======== Record extracts ========

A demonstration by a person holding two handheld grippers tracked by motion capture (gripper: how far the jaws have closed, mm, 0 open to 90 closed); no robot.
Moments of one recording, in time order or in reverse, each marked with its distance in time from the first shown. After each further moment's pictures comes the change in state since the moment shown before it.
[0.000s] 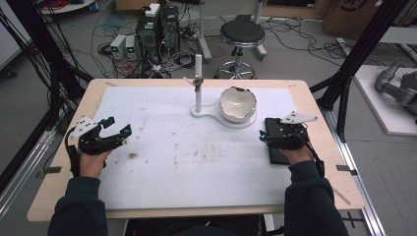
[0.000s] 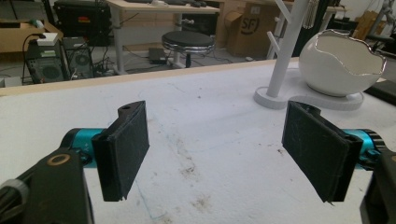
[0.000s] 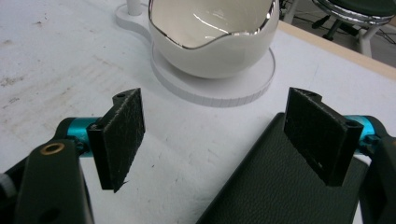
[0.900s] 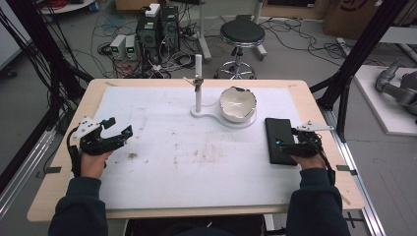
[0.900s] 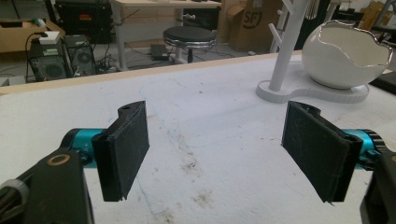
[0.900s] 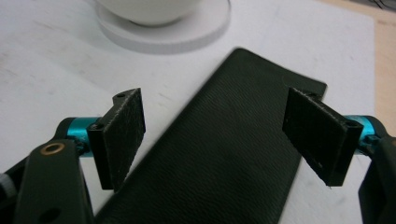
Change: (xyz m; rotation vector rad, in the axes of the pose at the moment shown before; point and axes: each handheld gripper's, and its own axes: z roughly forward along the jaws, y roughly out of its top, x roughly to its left) left arm -0.003 -0.002 0.000 0.020 0.013 0.025; right arm -0.036 -0.049 -0.007 0.062 -0.072 0.122
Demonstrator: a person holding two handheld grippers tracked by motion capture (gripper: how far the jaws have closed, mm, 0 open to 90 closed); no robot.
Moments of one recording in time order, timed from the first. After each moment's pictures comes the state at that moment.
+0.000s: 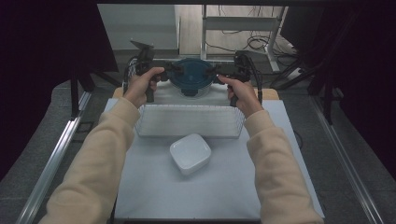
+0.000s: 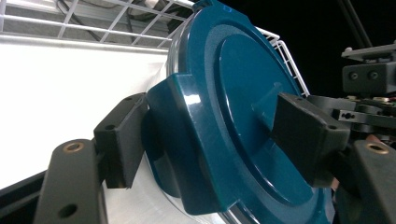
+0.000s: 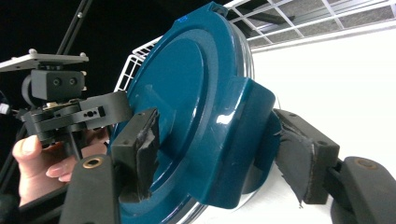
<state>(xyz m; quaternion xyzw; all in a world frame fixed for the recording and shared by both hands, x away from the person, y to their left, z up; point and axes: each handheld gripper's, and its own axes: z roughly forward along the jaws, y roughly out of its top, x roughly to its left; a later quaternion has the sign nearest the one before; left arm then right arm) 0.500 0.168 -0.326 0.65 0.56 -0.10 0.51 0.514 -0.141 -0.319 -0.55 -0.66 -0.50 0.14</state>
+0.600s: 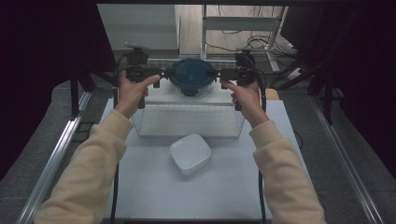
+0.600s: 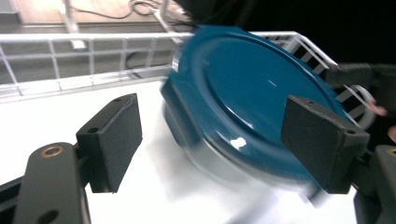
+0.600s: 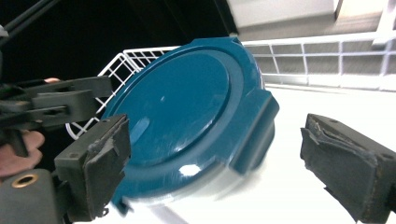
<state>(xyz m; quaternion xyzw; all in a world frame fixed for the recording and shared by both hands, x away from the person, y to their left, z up) 0.436 0.173 -0.303 0.69 0.50 0.10 0.51 0.467 -0.143 -0.293 -0.47 -0.71 -0.52 -0.05</state>
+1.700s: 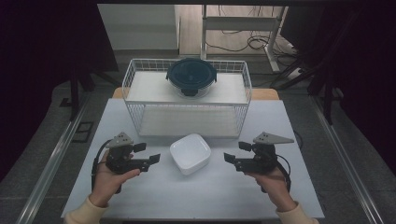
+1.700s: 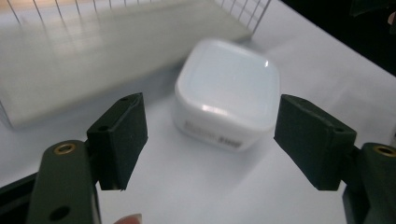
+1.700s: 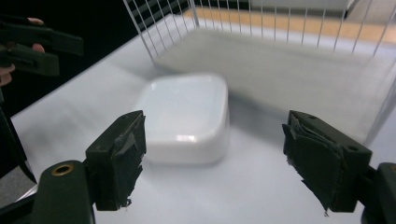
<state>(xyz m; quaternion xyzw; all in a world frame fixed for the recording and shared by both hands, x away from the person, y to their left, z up) 0.259 0.195 -0.450 0.76 0.44 0.10 0.47 0.293 -0.217 -0.424 -0.38 -0.78 -0.49 -0.10</state>
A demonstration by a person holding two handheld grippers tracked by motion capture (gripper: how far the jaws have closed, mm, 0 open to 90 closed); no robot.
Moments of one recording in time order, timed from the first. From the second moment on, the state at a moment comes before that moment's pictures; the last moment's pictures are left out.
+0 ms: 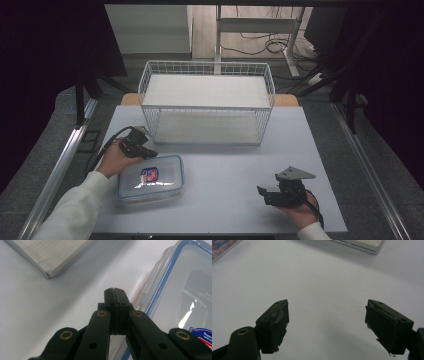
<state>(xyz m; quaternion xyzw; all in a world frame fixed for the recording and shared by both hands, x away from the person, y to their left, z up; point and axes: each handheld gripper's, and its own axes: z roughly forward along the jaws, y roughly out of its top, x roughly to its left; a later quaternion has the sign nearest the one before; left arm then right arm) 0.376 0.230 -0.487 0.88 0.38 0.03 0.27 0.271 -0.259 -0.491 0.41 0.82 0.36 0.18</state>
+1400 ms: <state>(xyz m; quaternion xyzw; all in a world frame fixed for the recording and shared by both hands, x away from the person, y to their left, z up) 0.260 0.315 -0.507 0.77 0.55 0.06 0.31 0.268 -0.254 -0.488 0.41 0.81 0.36 0.19</state>
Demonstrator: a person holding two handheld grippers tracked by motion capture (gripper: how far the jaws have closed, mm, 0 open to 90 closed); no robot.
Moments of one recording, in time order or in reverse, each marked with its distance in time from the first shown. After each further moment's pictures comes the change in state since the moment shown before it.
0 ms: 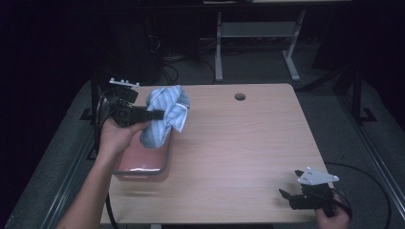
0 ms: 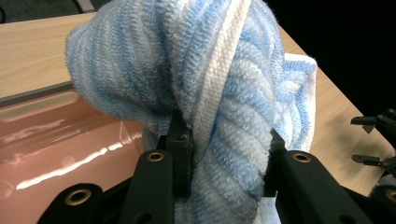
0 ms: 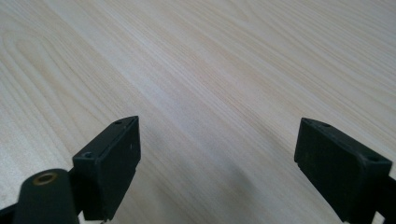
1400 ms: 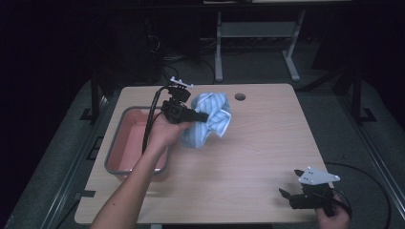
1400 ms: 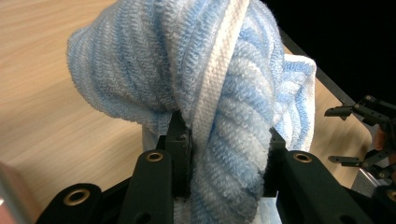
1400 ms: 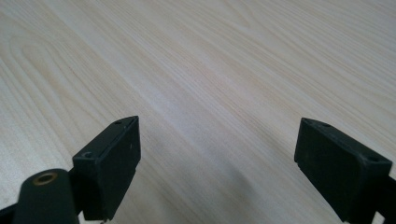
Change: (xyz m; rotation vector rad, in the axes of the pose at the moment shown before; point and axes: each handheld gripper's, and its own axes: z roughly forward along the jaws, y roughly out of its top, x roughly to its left) left arm -0.060 0.027 0.095 0.102 -0.119 0.092; right arm -0.001 0.000 0.000 -0.021 0.014 0.005
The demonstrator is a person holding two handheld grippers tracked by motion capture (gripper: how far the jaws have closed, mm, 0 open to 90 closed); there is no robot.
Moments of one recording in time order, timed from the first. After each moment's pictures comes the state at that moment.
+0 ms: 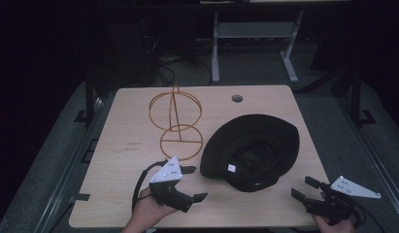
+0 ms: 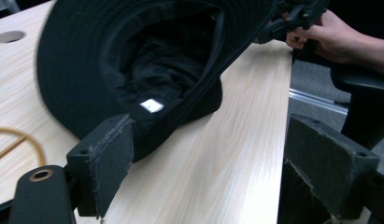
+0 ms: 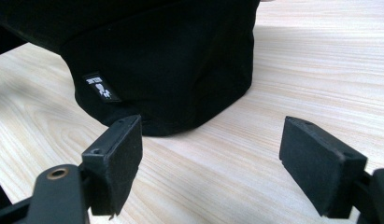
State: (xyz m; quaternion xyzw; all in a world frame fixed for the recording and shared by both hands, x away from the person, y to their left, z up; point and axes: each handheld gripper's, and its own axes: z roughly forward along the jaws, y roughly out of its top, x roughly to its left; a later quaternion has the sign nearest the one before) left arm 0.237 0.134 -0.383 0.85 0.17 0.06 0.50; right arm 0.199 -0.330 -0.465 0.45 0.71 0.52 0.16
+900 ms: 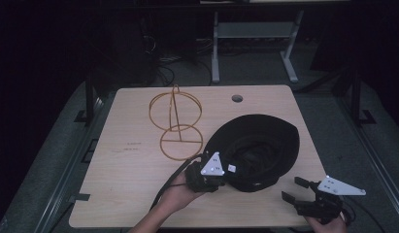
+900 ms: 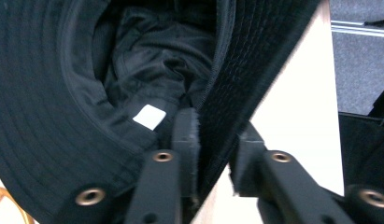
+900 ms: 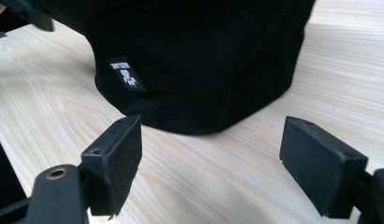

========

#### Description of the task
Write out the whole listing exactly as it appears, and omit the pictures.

#### Reply to the task
A demonstration by a person holding two handheld grippers tracked by motion capture (gripper: how far the jaws have closed, mm, 0 open to 90 closed); no robot.
Moments of one recording, in time order or in reverse, each marked with its distance in time from the first shown. After each further moment's pictures comes the change in state since the moment shown before it.
[0.000s] 
[0.000s] 
[0.000s] 
[0.900s] 
[0.900s] 
[0.900s] 
Change: (xyz m; rotation vector rad, in the axes of the pose at the moment shown before; point and axes: each handheld gripper's, and its own axes: z roughly forward along the jaws, y roughly out of its top, x roughly to its left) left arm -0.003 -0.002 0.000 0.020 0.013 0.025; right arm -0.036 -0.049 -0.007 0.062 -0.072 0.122
Demonstrator: a person holding two handheld grippers tracked by motion capture (gripper: how far the jaws have closed, mm, 0 open to 90 closed); no robot.
Moments of one recording in time order, timed from the first. After each moment's pictures comes the state at that moment.
+0.000s: 
+0.000s: 
+0.000s: 
<state>(xyz m; quaternion xyzw; all in a world frame fixed for the recording and shared by both hands, x away from the person, y to their left, z up; point and axes: each handheld gripper's, and its own axes: z roughly forward along the jaws, y roughly out of its top, x roughly to its left; a later quaternion has the sign nearest the one before; left arm then right arm) 0.500 0.168 -0.326 0.65 0.56 -0.10 0.51 0.514 -0.141 -0.319 -0.55 -0.66 -0.50 0.14</state>
+0.600s: 
+0.600s: 
+0.600s: 
<state>(xyz m; quaternion xyzw; all in a world frame fixed for the recording and shared by both hands, x away from the person, y to their left, z up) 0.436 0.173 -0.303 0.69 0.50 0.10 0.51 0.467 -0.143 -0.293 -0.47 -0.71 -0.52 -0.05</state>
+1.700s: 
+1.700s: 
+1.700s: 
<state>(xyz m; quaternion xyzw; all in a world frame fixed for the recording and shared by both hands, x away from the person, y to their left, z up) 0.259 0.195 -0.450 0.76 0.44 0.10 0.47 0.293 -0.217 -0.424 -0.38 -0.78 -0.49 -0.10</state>
A demonstration by a person holding two handheld grippers tracked by motion capture (gripper: how far the jaws have closed, mm, 0 open to 90 closed); no robot.
Moments of one recording in time order, timed from the first. From the second moment on, the state at a moment comes before that moment's pictures; the last moment's pictures are left out.
+0 ms: 
<state>(xyz m; quaternion xyzw; all in a world frame fixed for the recording and shared by both hands, x away from the person, y to their left, z up; point and axes: each handheld gripper's, and its own axes: z roughly forward along the jaws, y roughly out of its top, x roughly to its left; a later quaternion has the sign nearest the one before; left arm then right arm) 0.376 0.230 -0.487 0.88 0.38 0.03 0.27 0.271 -0.259 -0.491 0.41 0.82 0.36 0.18</state>
+1400 ms: <state>(xyz m; quaternion xyzw; all in a world frame fixed for the recording and shared by both hands, x away from the person, y to their left, z up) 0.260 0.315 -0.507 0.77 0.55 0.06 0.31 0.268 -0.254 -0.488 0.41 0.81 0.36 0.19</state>
Demonstrator: a person holding two handheld grippers tracked by motion capture (gripper: how far the jaws have closed, mm, 0 open to 90 closed); no robot.
Moments of one recording, in time order or in reverse, each marked with its distance in time from the first shown. After each further moment's pictures comes the change in state since the moment shown before it.
0 ms: 
0 ms: 
0 ms: 
1400 ms: 
1400 ms: 
1400 ms: 
Change: (xyz m; rotation vector rad, in the axes of the pose at the moment shown before; point and axes: each handheld gripper's, and its own axes: z roughly forward along the jaws, y roughly out of its top, x roughly to its left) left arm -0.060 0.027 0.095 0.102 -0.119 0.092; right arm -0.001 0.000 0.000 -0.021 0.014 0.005
The demonstrator is a person holding two handheld grippers tracked by motion capture (gripper: how far the jaws have closed, mm, 0 open to 90 closed); there is no robot.
Moments of one recording in time order, timed from the first. After each moment's pictures comes the state at that moment.
+0 ms: 
+0 ms: 
+0 ms: 
State: (xyz m; quaternion xyzw; all in a world frame fixed for the recording and shared by both hands, x away from the person, y to their left, z up; point and axes: each handheld gripper's, and its own axes: z roughly forward along the jaws, y roughly out of its top, x roughly to its left; a later quaternion has the sign nearest the one before) left arm 0.237 0.134 -0.383 0.85 0.17 0.06 0.50; right arm 0.199 -0.330 -0.465 0.45 0.71 0.52 0.16
+900 ms: 
+900 ms: 
+900 ms: 

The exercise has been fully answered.